The police in Congress-ruled Andhra Pradesh did not take action against the criminals, but in the face of public criticism, later registered a case. That did not deter the culprits from ganging up with the likes of Imam Barkati in Kolkata to iterate the fatwa to kill the Bangladeshi writer, with a huge police possé headed by two DCs looking the other way.
Among the people arrested for the day-long violence on 21 November are known CPI-M cadres and elements involved in the community policing programmes of the Kolkata Police. Many illegal aliens from Bangladesh were involved in the violence.

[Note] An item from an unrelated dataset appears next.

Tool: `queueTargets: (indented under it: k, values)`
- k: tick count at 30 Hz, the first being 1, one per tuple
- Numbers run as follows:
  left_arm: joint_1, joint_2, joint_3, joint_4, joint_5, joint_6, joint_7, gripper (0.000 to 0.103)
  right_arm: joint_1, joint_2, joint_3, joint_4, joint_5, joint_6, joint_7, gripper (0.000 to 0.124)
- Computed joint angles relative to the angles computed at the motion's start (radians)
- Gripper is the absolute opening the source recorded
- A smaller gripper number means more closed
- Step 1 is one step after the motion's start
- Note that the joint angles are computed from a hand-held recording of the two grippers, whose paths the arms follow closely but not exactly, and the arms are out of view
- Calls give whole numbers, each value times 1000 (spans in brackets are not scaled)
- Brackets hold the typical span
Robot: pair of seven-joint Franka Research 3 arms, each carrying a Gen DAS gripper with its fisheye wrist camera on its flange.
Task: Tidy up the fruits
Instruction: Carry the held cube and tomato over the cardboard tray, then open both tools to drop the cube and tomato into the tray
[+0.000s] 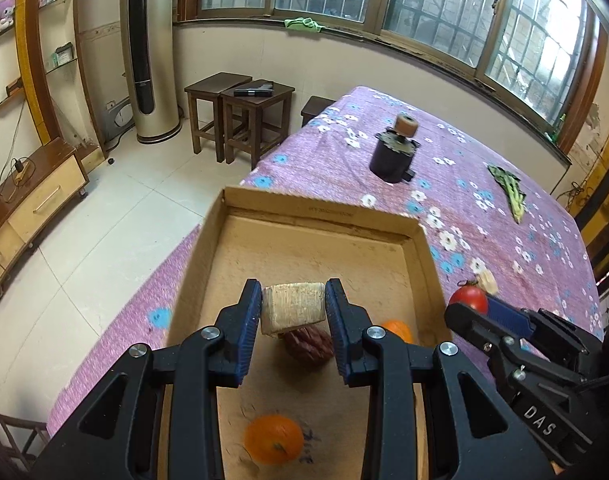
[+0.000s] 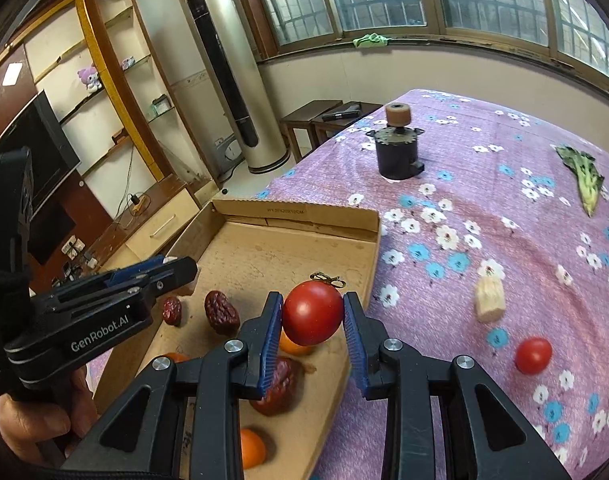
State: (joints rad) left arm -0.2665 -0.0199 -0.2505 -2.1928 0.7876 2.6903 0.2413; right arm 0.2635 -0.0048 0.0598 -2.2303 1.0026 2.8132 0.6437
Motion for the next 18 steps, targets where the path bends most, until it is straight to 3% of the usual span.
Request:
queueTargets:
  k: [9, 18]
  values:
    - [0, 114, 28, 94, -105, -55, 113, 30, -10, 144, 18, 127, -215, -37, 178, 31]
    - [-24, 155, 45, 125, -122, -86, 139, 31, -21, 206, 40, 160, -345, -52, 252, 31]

Most of the hoodlums were non-Bengali Muslim followers of the non-Bengali imam of a city mosque and were mostly from the constituencies of Mohammed Salim, MP, and Assembly Speaker Mr Hashim Abdul Halim.
Other Muslim-dominated areas in the city represented by non-Marxist parties in the Assembly were unaffected by the anti-Nasreen violence.
Except for aimlessly firing teargas shells at random, the police did not do anything to address the crisis, requiring the Army to be pressed in and night curfew imposed.
The ruling clique has showered encomiums on the police for the “patient handling” of the violence and the pliant section of the media parroted the same view.
But to anyone with a modicum of professional experience in handling law and order, it was clear the police were under instructions to allow the crescendo of violence to build up unchecked.
That was meant to prove to the world how well-founded the contention of the Marxist ruling clique was that Nasreen’s presence in West Bengal was dangerous to maintaining communal harmony in the state. And that justified Mr Bose’s fatwa, pronounced with the flourish of revolutionary cussedness that the Bangladeshi writer must leave West Bengal and its subsequent execution by Mr Goel, successor of Mr Gyanwant Singh at Lalbazar.
This operation may or may not help the CPI-M to retain its hold on minority votes in West Bengal but it could help ensure the victory of Mr Narendra Modi in the upcoming Assembly election in Gujarat.
As for Nasreen, she has since wilted under pressure and withdrawn the “objectionable” portion of Dwikhandita. After the government ban on the book, I wrote: “Taslima Nasreen is not a paragon of virtue, but she is a brave woman” (The Hindustan Times 8 December, 2003). I regret having to admit now on hindsight that the accolade I had showered on her then was premature.
(The author is a former additional secretary in the Cabinet Secretariat.)